**Activity**
Find the line that contains "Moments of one"; then retype it and each line after it, exactly, through the final line of the data below.

+ + +

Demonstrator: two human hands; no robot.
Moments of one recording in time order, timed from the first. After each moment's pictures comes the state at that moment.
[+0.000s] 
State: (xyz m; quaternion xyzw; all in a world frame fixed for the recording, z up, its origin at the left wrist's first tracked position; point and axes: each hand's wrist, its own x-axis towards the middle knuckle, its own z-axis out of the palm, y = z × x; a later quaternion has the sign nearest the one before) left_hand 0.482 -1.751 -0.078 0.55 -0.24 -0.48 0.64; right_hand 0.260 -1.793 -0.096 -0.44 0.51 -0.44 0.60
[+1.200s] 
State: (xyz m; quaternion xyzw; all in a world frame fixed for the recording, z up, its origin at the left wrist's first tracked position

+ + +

**Solution for this problem**
Moments of one recording in time order, timed from the first. After each moment's pictures comes the state at that moment.
[+0.000s] 
State: (xyz m; quaternion xyzw; all in a world frame fixed for the recording, z up, its origin at the left wrist's first tracked position; point and axes: each hand's wrist, its own x-axis towards the middle knuckle, its own z-axis out of the palm, y = z × x; a later quaternion has the sign nearest the one before) left_hand 0.482 -1.751 -0.078 0.55 -0.24 -0.48 0.64; right_hand 0.260 -1.793 -0.096 -0.44 0.51 -0.44 0.60
[+1.200s] 
State: (xyz m; quaternion xyzw; all in a world frame fixed for the recording, z up, its origin at the left wrist's first tracked position

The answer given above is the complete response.